#### Required work
A word-for-word transcription of every record is needed.

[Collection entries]
-- Opening Marker --
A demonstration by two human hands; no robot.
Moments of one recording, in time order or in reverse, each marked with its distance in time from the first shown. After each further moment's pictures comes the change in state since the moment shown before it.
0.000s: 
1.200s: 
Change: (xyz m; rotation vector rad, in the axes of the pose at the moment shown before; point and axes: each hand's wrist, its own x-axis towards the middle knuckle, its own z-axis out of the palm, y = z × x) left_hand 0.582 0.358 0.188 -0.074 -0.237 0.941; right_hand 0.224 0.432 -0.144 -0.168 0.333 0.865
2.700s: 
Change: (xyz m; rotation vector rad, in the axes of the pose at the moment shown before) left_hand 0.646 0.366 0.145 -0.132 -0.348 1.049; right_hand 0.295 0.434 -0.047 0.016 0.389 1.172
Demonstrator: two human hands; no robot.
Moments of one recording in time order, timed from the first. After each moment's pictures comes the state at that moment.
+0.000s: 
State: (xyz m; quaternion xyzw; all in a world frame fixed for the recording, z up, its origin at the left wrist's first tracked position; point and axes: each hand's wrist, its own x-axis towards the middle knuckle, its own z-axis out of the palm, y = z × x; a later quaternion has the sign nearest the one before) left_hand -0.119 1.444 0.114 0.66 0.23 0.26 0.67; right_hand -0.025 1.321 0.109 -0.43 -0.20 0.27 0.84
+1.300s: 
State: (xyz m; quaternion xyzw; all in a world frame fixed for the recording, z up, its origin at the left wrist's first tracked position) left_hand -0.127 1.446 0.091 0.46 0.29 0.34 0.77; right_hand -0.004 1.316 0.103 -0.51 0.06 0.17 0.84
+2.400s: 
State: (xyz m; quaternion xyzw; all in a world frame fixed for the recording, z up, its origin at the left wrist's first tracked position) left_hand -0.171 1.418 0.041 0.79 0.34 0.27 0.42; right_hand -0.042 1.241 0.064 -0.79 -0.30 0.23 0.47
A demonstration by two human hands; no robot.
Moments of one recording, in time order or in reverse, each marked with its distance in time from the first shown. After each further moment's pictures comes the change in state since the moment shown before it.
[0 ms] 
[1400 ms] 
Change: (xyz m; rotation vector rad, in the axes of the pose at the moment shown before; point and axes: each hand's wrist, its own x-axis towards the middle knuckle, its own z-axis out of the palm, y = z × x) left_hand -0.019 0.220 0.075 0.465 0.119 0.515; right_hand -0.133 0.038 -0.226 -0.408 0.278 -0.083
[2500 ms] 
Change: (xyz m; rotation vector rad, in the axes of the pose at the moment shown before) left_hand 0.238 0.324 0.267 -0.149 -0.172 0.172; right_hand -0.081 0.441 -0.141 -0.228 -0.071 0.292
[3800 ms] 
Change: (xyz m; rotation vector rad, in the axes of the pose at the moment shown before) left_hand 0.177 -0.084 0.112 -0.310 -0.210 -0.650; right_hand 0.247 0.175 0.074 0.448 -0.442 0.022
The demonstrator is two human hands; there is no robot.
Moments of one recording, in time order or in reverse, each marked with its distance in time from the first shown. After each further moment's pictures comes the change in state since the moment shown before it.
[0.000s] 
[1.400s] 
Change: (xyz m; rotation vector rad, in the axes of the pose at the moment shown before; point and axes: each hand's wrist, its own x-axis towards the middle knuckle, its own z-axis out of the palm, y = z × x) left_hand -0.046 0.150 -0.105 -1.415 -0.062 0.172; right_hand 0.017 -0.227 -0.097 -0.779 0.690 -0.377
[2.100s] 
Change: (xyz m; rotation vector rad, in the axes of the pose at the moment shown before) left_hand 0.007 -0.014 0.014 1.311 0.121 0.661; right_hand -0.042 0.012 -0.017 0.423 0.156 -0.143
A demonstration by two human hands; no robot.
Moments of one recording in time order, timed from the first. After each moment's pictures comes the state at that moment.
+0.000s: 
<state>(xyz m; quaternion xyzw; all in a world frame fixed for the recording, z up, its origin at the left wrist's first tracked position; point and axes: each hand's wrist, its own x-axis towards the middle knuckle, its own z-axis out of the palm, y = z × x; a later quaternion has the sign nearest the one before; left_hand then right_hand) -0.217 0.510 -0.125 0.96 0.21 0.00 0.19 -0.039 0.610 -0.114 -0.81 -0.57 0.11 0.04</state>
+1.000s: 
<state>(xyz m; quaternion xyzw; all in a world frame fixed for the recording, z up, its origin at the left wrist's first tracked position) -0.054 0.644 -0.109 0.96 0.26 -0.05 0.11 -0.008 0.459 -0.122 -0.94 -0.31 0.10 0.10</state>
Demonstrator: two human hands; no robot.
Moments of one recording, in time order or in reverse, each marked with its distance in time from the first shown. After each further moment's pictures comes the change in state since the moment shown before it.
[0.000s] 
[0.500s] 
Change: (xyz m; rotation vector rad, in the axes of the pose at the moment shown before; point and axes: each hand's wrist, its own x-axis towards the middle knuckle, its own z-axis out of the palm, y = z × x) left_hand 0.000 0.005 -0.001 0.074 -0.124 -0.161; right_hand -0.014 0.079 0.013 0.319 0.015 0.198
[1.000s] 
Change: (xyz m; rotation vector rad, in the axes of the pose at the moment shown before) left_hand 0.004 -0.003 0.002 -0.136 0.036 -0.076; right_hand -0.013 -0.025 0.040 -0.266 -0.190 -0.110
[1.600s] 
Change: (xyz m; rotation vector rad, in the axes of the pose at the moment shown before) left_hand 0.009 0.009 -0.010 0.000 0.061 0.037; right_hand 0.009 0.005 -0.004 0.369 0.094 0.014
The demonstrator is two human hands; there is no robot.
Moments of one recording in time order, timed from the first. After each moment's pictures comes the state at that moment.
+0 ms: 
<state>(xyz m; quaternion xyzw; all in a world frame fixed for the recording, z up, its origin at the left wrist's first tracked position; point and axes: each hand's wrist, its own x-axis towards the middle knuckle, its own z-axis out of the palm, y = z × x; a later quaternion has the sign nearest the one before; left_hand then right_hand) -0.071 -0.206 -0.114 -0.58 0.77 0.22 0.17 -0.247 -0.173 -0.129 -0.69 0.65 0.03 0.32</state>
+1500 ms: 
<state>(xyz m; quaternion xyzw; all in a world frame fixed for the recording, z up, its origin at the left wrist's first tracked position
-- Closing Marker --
#### Solution for this task
A demonstration by two human hands; no robot.
Moments of one recording, in time order or in reverse, each marked with its distance in time from the first shown. After each further moment's pictures comes the change in state since the moment shown before it.
0.000s: 
1.200s: 
Change: (xyz m; rotation vector rad, in the axes of the pose at the moment shown before; point and axes: each hand's wrist, its own x-axis towards the middle knuckle, its own z-axis out of the palm, y = z × x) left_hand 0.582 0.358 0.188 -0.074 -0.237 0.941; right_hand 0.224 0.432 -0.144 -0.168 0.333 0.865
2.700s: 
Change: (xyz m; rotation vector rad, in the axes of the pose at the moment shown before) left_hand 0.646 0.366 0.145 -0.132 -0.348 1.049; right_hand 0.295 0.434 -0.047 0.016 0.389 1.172
Demonstrator: two human hands; no robot.
Moments of one recording in time order, timed from the first. After each moment's pictures comes the state at that moment.
+0.000s: 
State: (xyz m; quaternion xyzw; all in a world frame fixed for the recording, z up, its origin at the left wrist's first tracked position; point and axes: each hand's wrist, its own x-axis towards the middle knuckle, its own z-axis out of the palm, y = z × x; a later quaternion has the sign nearest the one before) left_hand -0.119 1.444 0.114 0.66 0.23 0.26 0.67; right_hand -0.025 1.321 0.109 -0.43 -0.20 0.27 0.84
+1.300s: 
State: (xyz m; quaternion xyzw; all in a world frame fixed for the recording, z up, its origin at the left wrist's first tracked position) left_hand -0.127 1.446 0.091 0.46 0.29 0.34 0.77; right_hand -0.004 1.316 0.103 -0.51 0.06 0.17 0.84
+2.400s: 
State: (xyz m; quaternion xyzw; all in a world frame fixed for the recording, z up, its origin at the left wrist's first tracked position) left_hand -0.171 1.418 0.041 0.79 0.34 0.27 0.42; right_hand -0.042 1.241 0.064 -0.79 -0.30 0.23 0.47
A demonstration by two human hands; no robot.
Moments of one recording, in time order or in reverse, each marked with its distance in time from the first shown. After each further moment's pictures comes the change in state since the moment shown before it.
[0 ms] 
[1400 ms] 
Change: (xyz m; rotation vector rad, in the axes of the pose at the moment shown before; point and axes: each hand's wrist, its own x-axis towards the middle knuckle, its own z-axis out of the palm, y = z × x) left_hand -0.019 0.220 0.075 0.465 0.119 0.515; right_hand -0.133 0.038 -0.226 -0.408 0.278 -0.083
[2500 ms] 
Change: (xyz m; rotation vector rad, in the axes of the pose at the moment shown before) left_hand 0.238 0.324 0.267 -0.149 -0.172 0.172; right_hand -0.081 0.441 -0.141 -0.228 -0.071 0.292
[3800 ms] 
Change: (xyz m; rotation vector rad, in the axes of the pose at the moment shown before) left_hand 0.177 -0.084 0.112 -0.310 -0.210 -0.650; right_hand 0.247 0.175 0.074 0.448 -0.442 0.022
The demonstrator is two human hands; there is no robot.
Moments of one recording, in time order or in reverse, each marked with its distance in time from the first shown. After each further moment's pictures comes the change in state since the moment shown before it.
[0.000s] 
[1.400s] 
Change: (xyz m; rotation vector rad, in the axes of the pose at the moment shown before; point and axes: each hand's wrist, its own x-axis towards the middle knuckle, its own z-axis out of the palm, y = z × x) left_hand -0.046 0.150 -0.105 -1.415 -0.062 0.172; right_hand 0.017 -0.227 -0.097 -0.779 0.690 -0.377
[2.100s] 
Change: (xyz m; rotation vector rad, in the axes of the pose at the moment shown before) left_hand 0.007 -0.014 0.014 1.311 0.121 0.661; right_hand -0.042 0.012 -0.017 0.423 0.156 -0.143
A demonstration by two human hands; no robot.
Moments of one recording in time order, timed from the first. After each moment's pictures comes the state at that moment.
+0.000s: 
<state>(xyz m; quaternion xyzw; all in a world frame fixed for the recording, z up, its origin at the left wrist's first tracked position; point and axes: each hand's wrist, its own x-axis towards the middle knuckle, its own z-axis out of the palm, y = z × x; a later quaternion has the sign nearest the one before; left_hand then right_hand) -0.217 0.510 -0.125 0.96 0.21 0.00 0.19 -0.039 0.610 -0.114 -0.81 -0.57 0.11 0.04</state>
+1.000s: 
<state>(xyz m; quaternion xyzw; all in a world frame fixed for the recording, z up, its origin at the left wrist's first tracked position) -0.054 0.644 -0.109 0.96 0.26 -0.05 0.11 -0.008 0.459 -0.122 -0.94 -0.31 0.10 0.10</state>
Demonstrator: two human hands; no robot.
Moments of one recording, in time order or in reverse, each marked with its distance in time from the first shown. After each further moment's pictures comes the change in state since the moment shown before it.
[0.000s] 
[0.500s] 
Change: (xyz m; rotation vector rad, in the axes of the pose at the moment shown before; point and axes: each hand's wrist, its own x-axis towards the middle knuckle, its own z-axis out of the palm, y = z × x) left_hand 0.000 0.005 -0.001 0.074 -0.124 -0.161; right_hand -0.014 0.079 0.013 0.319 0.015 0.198
[1.000s] 
Change: (xyz m; rotation vector rad, in the axes of the pose at the moment shown before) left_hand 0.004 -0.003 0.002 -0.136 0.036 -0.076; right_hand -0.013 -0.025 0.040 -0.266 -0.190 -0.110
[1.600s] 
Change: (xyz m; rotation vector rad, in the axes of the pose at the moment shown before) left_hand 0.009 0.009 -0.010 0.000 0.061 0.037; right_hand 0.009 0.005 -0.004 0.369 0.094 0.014
The demonstrator is two human hands; there is no robot.
Moments of one recording in time order, timed from the first. After each moment's pictures comes the state at that moment.
+0 ms: 
<state>(xyz m; quaternion xyzw; all in a world frame fixed for the recording, z up, its origin at the left wrist's first tracked position; point and axes: each hand's wrist, its own x-axis towards the middle knuckle, its own z-axis out of the palm, y = z × x; a later quaternion has the sign nearest the one before; left_hand then right_hand) -0.071 -0.206 -0.114 -0.58 0.77 0.22 0.17 -0.247 -0.173 -0.129 -0.69 0.65 0.03 0.32</state>
+1500 ms: 
<state>(xyz m; quaternion xyzw; all in a world frame fixed for the recording, z up, its origin at the left wrist's first tracked position

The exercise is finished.